C'est un bon conseil d'aller de l'avant et de considérer tout ce que vous faites comme une opportunité. Même si vous n'avez pas obtenu cette proposition, vous pourrez peut-être la modifier plus tard pour une autre proposition. Tout va de l'avant.
Tout à fait. [Jeff Koons - pensez-vous qu'il lui soit si difficile d'installer un chien chromé n'importe où ? C'est une solution clé en main ! Il connaît le fabricant, la taille, la manière de l'expédier, le type d'assurance nécessaire et le Windex dont il a besoin pour nettoyer ce gros chien. Toutes ces questions trouvent une réponse si vous travaillez de la même manière.
Comment cette œuvre sera-t-elle protégée contre les intempéries ? Quelles ont été les difficultés rencontrées pour se procurer ces matériaux ?
Il s'agit d'un système d'impression à revêtement en poudre. C'est une solution de conception qui est née des paramètres uniques du projet. Nous avons d'abord pensé à le carreler, mais cela aurait été insensé. Vous travaillez à cette petite échelle numériquement, mais vous vous rendez compte que cela coûterait 100 millions de dollars. Pour les petites sections, les carreaux sont parfaits, mais pour ce projet, cela n'avait aucun sens.
PORTE SECRÈTE DU PARC (2018) à Metrolinx Davenport Diamond.
Quelle est la quantité de travail restant à accomplir ? Combien de temps cela prendra-t-il ?
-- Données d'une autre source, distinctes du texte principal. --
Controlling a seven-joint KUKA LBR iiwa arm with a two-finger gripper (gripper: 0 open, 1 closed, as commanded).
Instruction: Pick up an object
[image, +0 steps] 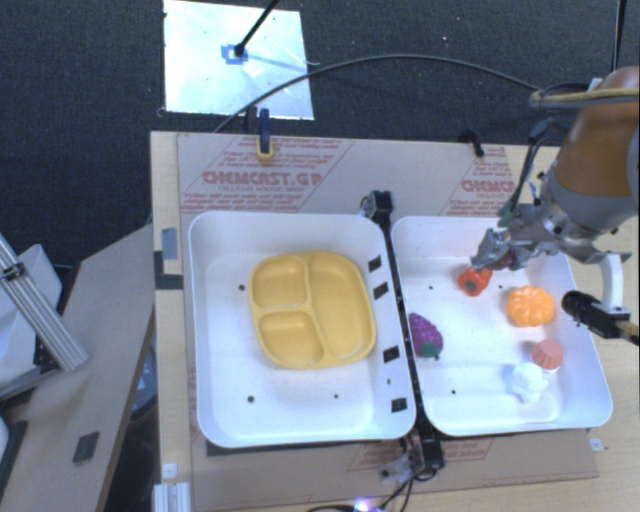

C'est un projet très ambitieux. Je ne sais pas exactement combien de temps cela prendra. Je dois surtout faire du rendu. J'ai conçu les panneaux pour les paysages en me basant sur les dimensions préliminaires que nous avions pour les panneaux. Les choses changent avec tous les facteurs, les architectes, la communauté, les ingénieurs et tout le reste. Une fois que tout le monde aura compris ce qu'il en est exactement, je me pencherai sur le rendu et l'impression. Qu'il soit plus grand ou plus large, il ne sera pas très différent. Peut-être que certains éléments seront recadrés différemment. Il s'agit d'une modification créative. Les paysages sont déjà développés. Il ne me reste plus que 3 km de rendu à faire. C'est tout.
Il s'agit simplement de créer un monde artificiel à grande échelle de 1,4 km de côté à l'aide d'ordinateurs. Ce n'est pas grave !
C'est bizarre que ce soit à l'échelle ! Ces arbres mesureront entre 3 et 4 mètres de haut. C'est un arbre à l'échelle.
Ce projet a-t-il changé votre façon d'envisager l'échelle pour l'avenir ? Quelles sont les prochaines étapes ?
Mon nouveau travail dans les galeries, les foires et les commissions est basé sur la vidéo. Cela ne m'a donc pas beaucoup affecté, car je n'ai pas beaucoup d'occasions de faire des travaux d'impression. Cela dit, j'aimerais beaucoup expérimenter ces panneaux revêtus de poudre dans une galerie. J'aimerais étudier d'autres méthodes de représentation qui soient davantage des présentations architecturales d'œuvres imprimées.
Est-il approprié de les faire entrer dans la galerie ? Ou devraient-ils simplement exister dans le domaine public où ils ont vu le jour ? Nous verrons ce qui se passera ! J'ai une exposition à la galerie Division l'année prochaine. Je ne sais pas, je pense que ce projet pourrait informer l'exposition, mais je pourrais garder les œuvres d'art publiques là où elles sont. Je ne sais pas s'il est judicieux de commencer à vendre des panneaux d'aluminium au lieu de papier imprimé.
Je ne parlais pas nécessairement des matériaux, mais de tous les aspects de ce que vous avez appris grâce au projet.
Tout à fait. Le travail que j'ai réalisé au 150 York Street est quelque chose que j'aimerais beaucoup imprimer. Il faudrait probablement que je fasse plusieurs panneaux et que je les accroche. J'aimerais avoir un travail qui occupe tout le mur de la galerie. Ce serait vraiment inutile. Je pense que si nous ne pouvons pas nous amuser en faisant de l'art, qui le pourra ?
Toutes les images sont une gracieuseté d'Alex McLeod. Image de couverture : PORTE SECRÈTE DU PARC (2018).